African Americans are grossly 

under-represented in pharmacogenic

studies and trials.

According to an August 3, 2018 report authored by Daniel R. Weinberger of the Medical Press Magazine, “existing genetic and medical research data conspicuously underrepresent certain populations.” According to Weinberger, “the state of current genetic research suggests that African Americans will likely miss out on many of the potential future benefits of personalized medicine.”


As European communities experience the benefits of these new medical innovations, African American participation and recruitment is at an all-time low. Surveys reveal that minority groups are averse to participating in medical trials involving precision medicine due to the historic mistreatment of African Americans by the medical community. The Tuskegee Syphilis study and the case of Henrietta Lacks are well known examples of chronic mistreatment of African Americans by the medical community. Existing studies reveal that educational exchanges and information styled interactions improve the ability for medical scientists to recruit African Americans for medical trials.

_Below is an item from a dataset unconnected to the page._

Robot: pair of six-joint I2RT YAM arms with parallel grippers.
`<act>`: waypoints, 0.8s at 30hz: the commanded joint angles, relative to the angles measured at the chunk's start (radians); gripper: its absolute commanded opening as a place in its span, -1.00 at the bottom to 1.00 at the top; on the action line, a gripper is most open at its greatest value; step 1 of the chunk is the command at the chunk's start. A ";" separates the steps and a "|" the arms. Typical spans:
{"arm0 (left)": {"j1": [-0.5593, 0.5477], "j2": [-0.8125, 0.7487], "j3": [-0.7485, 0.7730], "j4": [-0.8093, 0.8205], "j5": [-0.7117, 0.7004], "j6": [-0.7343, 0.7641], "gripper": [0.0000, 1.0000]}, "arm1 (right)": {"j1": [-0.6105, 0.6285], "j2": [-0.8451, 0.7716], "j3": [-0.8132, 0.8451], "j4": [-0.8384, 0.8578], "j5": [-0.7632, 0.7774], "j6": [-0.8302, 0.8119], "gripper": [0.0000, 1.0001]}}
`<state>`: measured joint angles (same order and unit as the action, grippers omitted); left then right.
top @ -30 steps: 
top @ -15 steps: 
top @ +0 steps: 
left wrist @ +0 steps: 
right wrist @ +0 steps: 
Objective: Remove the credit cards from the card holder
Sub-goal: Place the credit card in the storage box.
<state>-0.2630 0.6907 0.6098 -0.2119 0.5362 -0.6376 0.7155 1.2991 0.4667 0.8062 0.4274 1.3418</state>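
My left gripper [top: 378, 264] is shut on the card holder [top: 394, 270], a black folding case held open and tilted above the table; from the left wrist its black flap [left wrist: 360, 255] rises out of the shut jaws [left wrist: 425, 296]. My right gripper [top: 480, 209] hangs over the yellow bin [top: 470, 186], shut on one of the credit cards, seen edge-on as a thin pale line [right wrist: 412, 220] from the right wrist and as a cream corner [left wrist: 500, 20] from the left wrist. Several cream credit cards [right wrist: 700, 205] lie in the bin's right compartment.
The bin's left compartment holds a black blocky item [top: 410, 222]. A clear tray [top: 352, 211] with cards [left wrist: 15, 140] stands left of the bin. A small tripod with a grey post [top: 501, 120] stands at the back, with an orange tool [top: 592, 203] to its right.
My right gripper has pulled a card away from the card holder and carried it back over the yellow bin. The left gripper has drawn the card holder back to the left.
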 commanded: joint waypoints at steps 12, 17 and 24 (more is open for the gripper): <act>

There's a positive impact of

education and interaction.

There exists a wealth of studies and data to support the positive impact of education and interaction as a means of increasing minority participation in medical trials and gene collection. Consider a 2002 research study headed by J.M. Grimshaw entitled “Changing provider behavior: An overview of systematic reviews of interventions to promote implementation of research findings by healthcare professionals”. In it, Grimshaw and his colleagues concluded that increased education and awareness does impact positive participation by African Americans in genomic trials and research. Subsequent studies have reached nearly identical conclusions.


A 2005 study by D. Wendler examined the most common causes of why ethnic and racial minorities are less willing to participate in health research. The lack of information and education on the issue frequently arises as the primary factor for this reluctance. Consider further a 2015 study led by H.G. Skinner and conducted with others entitled “Using community-based participatory research principles to develop more understandable recruitment and informed consent documents in genomic research”. This study supports the conclusion that where information and education is provided in settings where beliefs are important, such as a church, the likelihood of participating in medical trials and gene collection by African Americans is enhanced. In fact, an article published in the American Journal of Physics and Applications authored by Tshela E. Mason, James Lindesay, and Georgia M. Dunston have examined the importance of studying the diversity found in populations as a pathway to understanding genome variation.